Increasingly, before and after his retirement in 1978, he devoted time to an astonishing variety of games, toys, and hobbies. The game of Nim can be analyzed in terms of binary numbers. Therefore, it was an easy step to translate the mathematical strategy into a relay circuit. Shannon used judiciously applied voltage differences to construct a device for playing Hex. Of more lasting influence, he was one of the first to develop a chess-playing program. Although limited by the computer power of the time—this was in the day of vacuum tubes—it played a strong game. Shannon himself was an excellent chess player.
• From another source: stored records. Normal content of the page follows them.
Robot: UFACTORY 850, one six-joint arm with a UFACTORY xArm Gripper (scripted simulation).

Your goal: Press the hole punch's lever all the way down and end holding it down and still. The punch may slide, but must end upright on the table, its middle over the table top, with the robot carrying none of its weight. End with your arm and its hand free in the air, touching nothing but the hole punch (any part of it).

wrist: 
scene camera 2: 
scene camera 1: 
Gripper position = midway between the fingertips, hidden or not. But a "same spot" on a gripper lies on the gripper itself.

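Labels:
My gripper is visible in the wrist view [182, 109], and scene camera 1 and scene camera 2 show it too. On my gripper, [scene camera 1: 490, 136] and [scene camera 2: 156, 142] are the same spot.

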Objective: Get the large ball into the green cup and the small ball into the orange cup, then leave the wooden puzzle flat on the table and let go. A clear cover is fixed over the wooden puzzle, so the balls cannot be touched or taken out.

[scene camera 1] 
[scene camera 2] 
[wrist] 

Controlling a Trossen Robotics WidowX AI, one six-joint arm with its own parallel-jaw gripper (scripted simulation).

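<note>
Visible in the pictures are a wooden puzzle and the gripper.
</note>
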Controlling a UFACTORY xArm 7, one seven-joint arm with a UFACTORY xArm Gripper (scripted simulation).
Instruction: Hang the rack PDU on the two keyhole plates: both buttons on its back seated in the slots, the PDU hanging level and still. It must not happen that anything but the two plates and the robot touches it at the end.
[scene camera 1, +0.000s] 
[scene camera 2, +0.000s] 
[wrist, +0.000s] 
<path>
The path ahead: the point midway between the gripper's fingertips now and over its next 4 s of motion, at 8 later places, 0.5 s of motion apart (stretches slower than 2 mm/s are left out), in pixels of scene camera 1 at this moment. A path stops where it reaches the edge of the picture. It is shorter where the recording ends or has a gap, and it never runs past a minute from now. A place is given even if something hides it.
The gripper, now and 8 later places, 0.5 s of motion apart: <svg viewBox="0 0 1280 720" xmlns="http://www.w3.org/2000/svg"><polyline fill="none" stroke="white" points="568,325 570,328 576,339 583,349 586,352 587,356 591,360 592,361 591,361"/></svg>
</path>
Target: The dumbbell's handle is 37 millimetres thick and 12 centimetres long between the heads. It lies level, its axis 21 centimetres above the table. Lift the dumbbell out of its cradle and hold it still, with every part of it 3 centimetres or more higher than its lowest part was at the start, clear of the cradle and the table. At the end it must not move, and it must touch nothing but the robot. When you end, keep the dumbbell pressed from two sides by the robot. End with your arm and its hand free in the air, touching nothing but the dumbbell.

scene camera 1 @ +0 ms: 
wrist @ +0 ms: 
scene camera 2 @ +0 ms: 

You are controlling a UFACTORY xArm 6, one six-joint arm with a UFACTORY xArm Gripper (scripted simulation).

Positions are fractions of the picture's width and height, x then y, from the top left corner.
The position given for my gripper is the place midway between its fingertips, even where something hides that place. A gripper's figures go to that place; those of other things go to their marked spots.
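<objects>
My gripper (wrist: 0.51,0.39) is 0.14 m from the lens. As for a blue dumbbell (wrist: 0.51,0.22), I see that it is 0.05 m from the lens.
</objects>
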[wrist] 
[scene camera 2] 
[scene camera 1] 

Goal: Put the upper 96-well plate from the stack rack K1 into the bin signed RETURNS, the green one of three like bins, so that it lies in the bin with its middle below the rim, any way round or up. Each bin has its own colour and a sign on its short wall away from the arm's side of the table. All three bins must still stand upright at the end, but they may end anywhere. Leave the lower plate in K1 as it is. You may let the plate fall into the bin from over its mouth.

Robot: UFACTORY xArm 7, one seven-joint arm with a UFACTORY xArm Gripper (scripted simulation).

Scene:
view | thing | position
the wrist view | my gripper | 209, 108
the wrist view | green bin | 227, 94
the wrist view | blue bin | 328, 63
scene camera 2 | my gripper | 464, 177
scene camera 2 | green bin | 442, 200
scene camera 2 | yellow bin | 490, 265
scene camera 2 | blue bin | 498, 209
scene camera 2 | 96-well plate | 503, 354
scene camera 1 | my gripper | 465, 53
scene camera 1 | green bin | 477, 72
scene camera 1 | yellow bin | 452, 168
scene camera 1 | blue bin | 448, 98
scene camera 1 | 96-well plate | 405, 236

On a visit to Russia he enjoyed a game with world champion Botvinnik; he was ahead for a while, but finally succumbed to the champion's superior prowess.
Shannon must have been physically adept, for he enjoyed juggling and riding a unicycle. He designed a unicycle with an eccentric wheel. He also rode a unicycle and juggled at the same time, causing astonishment and amusement in the halls of the Bell labs. He wrote a theoretical article on juggling and contrived a diorama in which three miniature clowns juggled record numbers of balls, clubs, and rings. The backstage mechanism was concealed by judicious use of ultraviolet light and fluorescent foreground objects.
He devised a machine, THROBAC, which did calculations in Roman numerals. He designed a machine to solve the Rubik Cube. He developed a maze-learning device and constructed a mouse that would discover the way through a maze by trial and error, but once it succeeded would never fail again and could be started at any intermediate point. This was one of the first devices capable of learning. Another clever idea was a “mind reading machine” that played a game of matching pennies. It worked by discerning patterns in the opponent. Since any human being eventually displays some sort of pattern, a sufficiently alert machine with sufficient time can detect this and produce a winning strategy.
These, along with other ideas, both playful and deep, are included in the collection of Shannon's major papers (Sloane and Wyner 1993), which also includes a biography and interview. Much of the material in this essay comes from that source. There is a wealth of happy reading—not all of it easy—for anyone interested in this remarkable man. In Shannon's words, “I've spent lots of time on totally useless things.” But he also did profoundly deep and important things.
Finally, let me mention a personal favorite, Shannon's “ultimate machine,” based on an idea from Marvin Minsky. I was fortunate in the 1950s to see Shannon demonstrate this on a television program. The memory is still vivid. The machine was a small closed box with a toggle switch on the front. Shannon flipped the switch. Then the lid opened, with whirring noises in the box, and a small hand emerged and shut off the switch, whereupon the noises stopped and the lid snapped shut. To quote Arthur Clarke (Sloane and Wyner 1993, p. xiv), “There is something unspeakably sinister about a machine that does nothing—absolutely nothing—except switch itself off.”
I am indebted to N. J. A. Sloane for bringing this thesis to my attention some years ago. Much of the material in this essay is from the collection put together by him and Wyner. I thank Tom Nagylaki for several useful suggestions.